The price of LTCI plans vary considerably, depending on:

-Your Age at purchase
-the DBA 
-the length of the elimination period 
-the length of your payout period, and
-whether it has an inflation rider

    A “typical” LTCI policy’s annual premium can run $800 if purchased at age 45; $2,300 if bought at age 55; $3,800 at age 65; and $7,500 at age 75, and so on. So the consumer should consider buying LTCI at a younger age at a lower price. Likewise, this strategy avoids the possibility of later developing health problems, and thereby, becoming uninsurable. Some argue that buying a plan at a younger age has the consumer paying premiums for many more years and making the plan more costly. None the less, it’s important to bear in mind that 40% of people receiving LTC are under age 65, and group health insurance plans rarely pay for LTC.

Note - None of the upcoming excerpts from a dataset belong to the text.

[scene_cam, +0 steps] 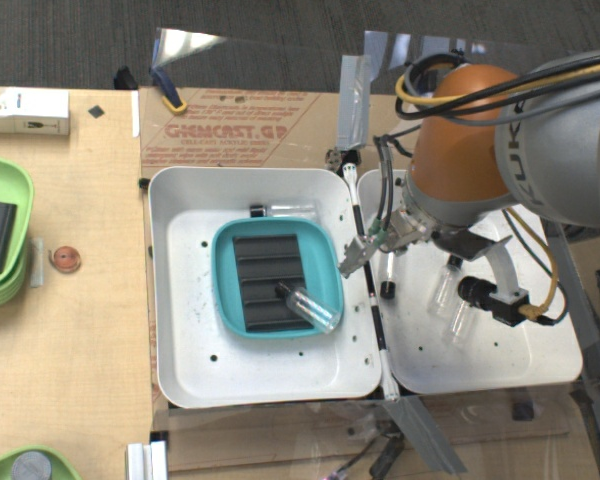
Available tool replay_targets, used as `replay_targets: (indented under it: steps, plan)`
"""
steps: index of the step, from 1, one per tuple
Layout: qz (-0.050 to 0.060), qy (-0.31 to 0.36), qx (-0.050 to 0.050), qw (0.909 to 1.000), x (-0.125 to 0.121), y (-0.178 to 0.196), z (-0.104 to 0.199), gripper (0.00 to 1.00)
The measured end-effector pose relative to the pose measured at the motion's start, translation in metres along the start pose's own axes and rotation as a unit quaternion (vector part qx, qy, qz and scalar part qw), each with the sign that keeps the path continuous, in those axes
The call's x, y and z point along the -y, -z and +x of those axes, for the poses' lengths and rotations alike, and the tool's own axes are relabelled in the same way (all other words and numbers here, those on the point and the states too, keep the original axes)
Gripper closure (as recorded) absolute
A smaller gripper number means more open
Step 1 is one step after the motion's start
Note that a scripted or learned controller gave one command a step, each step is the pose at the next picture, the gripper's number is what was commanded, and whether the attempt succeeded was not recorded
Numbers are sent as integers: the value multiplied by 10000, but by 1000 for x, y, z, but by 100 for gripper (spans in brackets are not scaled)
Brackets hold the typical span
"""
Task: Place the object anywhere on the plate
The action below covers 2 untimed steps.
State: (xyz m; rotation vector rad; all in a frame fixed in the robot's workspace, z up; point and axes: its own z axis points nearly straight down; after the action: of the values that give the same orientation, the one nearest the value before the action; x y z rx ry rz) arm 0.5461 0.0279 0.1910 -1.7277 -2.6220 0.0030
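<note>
A teal square plate (230, 268) with a dark ridged insert sits in the left bin (180, 358). A clear tube with a black cap (308, 305) lies slanted on the plate's front right corner, its clear end reaching over the rim. My gripper (360, 252) hangs over the divider between the two bins, just right of the plate's right edge and a little behind the tube. Nothing shows in its grasp. The big orange and grey wrist hides much of the right bin's back half.
A second clear tube (280, 210) lies at the back of the left bin behind the plate. The right bin (500, 368) holds clear tubes (450, 306) and a small black cap (387, 289). Green dishes (0, 233) sit on the wooden bench at left.
</note>
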Motion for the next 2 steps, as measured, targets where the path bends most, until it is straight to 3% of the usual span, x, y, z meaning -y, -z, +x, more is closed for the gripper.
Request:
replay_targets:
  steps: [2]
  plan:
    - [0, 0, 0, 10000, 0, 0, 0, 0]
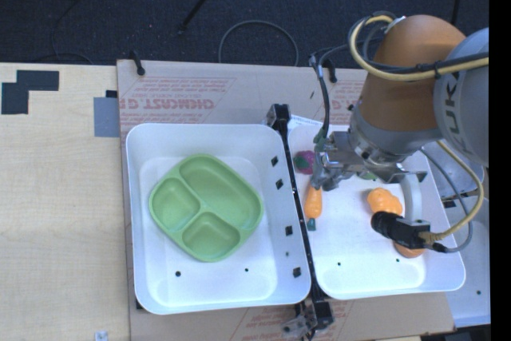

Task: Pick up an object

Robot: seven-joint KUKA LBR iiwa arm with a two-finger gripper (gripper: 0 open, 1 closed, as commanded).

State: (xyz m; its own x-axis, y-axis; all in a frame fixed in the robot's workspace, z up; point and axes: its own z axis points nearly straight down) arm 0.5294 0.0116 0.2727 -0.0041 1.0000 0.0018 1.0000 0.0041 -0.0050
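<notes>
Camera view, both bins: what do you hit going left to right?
Green divided plate in the left bin → black divider → orange carrot-like toy under the hand → orange toy, in the right bin.

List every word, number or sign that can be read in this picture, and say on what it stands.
"UK": grey letters on the robot arm, cut off at the picture's edge.
Red print on the cardboard sheet behind the bins: upside down and too blurred to read with certainty.
Red print on the cardboard's front edge: too small to read.
</notes>
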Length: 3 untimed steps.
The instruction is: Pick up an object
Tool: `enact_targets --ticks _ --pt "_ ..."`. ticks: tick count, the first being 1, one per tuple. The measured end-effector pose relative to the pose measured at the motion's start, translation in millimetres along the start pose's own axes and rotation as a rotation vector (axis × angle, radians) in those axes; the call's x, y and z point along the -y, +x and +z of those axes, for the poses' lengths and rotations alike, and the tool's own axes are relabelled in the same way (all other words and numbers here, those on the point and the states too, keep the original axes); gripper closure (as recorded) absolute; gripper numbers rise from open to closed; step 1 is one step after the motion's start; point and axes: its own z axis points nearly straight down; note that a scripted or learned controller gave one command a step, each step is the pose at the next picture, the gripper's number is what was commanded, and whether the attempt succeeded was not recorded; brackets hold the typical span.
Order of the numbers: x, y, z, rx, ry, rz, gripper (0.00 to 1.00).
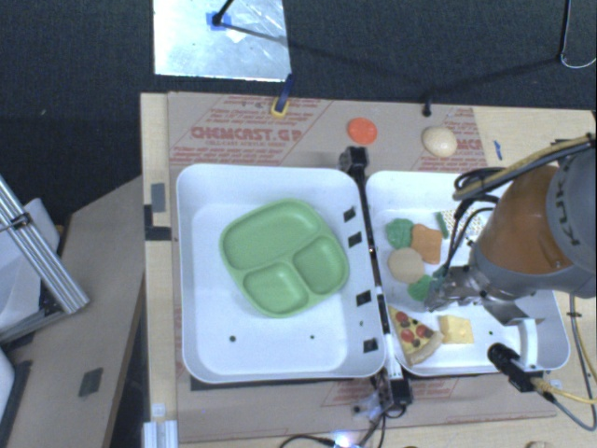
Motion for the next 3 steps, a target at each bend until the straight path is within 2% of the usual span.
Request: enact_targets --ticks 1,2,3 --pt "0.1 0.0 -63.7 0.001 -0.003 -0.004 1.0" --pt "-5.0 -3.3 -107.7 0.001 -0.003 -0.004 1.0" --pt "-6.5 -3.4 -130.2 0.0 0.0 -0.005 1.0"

LTCI experts suggest you seriously consider buying LTCI if a number of the following apply:

-you have financial assets (excluding your house) greater than $300,000
-can afford the premiums (now and in the future)
-want to be in control of the LTC you receive
-do not want to be a burden to your family
-want to leave an estate
-already are saving enough to be on track to afford to retire

    LTCI is designed to protect your life-style (and that of your partner’s) by transferring the risk of LTC expenses to an insurance company. Just as few home owners are without home owner’s insurance, most people should consider buying LTCI to manage the risk posed by LTC expenses. Check with your Elder law attorney to see if you’re a good candidate for LTCI.

*Even if the insured can technically perform these tasks, cognitive impairment requiring substantial supervision   can also trigger benefits.

**For example, the average annual cost of a semi-private room in a long-term care facility in Connecticut in 2020 exceeds $155,000, with costs for assisted living and home care much higher as well. 

***Group LTCI plans offered through an employer will usually waive this requirement briefly during an initial            open enrollment period.